◆ **Provided data**:
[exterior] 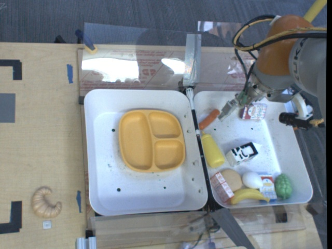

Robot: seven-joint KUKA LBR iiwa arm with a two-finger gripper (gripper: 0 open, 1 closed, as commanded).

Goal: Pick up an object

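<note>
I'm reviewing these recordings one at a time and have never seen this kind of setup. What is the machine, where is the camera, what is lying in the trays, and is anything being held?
There is one picture, taken by a fixed camera above the bench, looking down at a slant. The grey and orange machine at the upper right is a robot arm; its gripper reaches over the far part of the right bin. Nothing can be seen held in it.

The left bin holds a yellow divided plate. The right bin holds toy groceries: a carrot, a yellow bottle, a small carton, a black and white item, an egg, a banana and a green vegetable. A croissant lies on the bench outside the bins, lower left.
</note>
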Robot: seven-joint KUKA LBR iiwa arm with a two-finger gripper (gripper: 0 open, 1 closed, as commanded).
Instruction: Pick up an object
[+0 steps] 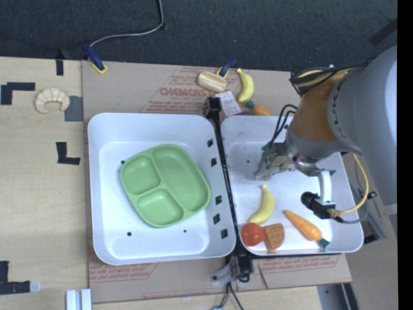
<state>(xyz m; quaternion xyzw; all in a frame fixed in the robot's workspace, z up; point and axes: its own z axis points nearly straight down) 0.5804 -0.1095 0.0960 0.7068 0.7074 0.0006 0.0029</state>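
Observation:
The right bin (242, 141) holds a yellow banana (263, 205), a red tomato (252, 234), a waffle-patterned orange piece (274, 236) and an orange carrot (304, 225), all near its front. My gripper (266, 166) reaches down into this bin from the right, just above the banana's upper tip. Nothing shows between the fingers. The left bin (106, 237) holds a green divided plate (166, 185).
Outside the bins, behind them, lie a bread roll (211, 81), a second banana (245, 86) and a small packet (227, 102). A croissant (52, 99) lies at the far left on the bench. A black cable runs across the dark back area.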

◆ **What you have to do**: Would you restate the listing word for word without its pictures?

◆ **Problem solution**:
[exterior] 

Robot: seven-joint KUKA LBR iiwa arm with a two-finger gripper (gripper: 0 open, 1 closed, as commanded).

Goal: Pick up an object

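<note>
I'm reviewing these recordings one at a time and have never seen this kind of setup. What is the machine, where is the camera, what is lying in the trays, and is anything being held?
There is one picture, taken by a fixed camera above the bench, looking down at a slant. The grey and orange machine at the upper right is a robot arm; its gripper reaches over the far part of the right bin. Nothing can be seen held in it.

The left bin holds a yellow divided plate. The right bin holds toy groceries: a carrot, a yellow bottle, a small carton, a black and white item, an egg, a banana and a green vegetable. A croissant lies on the bench outside the bins, lower left.
</note>
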Robot: seven-joint KUKA LBR iiwa arm with a two-finger gripper (gripper: 0 open, 1 closed, as commanded).
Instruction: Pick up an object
[+0 steps] 
<state>(xyz m; quaternion xyzw; all in a frame fixed in the robot's workspace, z up; point and axes: its own z axis points nearly straight down) 0.5804 -0.1095 0.0960 0.7068 0.7074 0.0006 0.0029</state>
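Observation:
The right bin (242, 141) holds a yellow banana (263, 205), a red tomato (252, 234), a waffle-patterned orange piece (274, 236) and an orange carrot (304, 225), all near its front. My gripper (266, 166) reaches down into this bin from the right, just above the banana's upper tip. Nothing shows between the fingers. The left bin (106, 237) holds a green divided plate (166, 185).
Outside the bins, behind them, lie a bread roll (211, 81), a second banana (245, 86) and a small packet (227, 102). A croissant (52, 99) lies at the far left on the bench. A black cable runs across the dark back area.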

Nothing else is required to complete this exercise.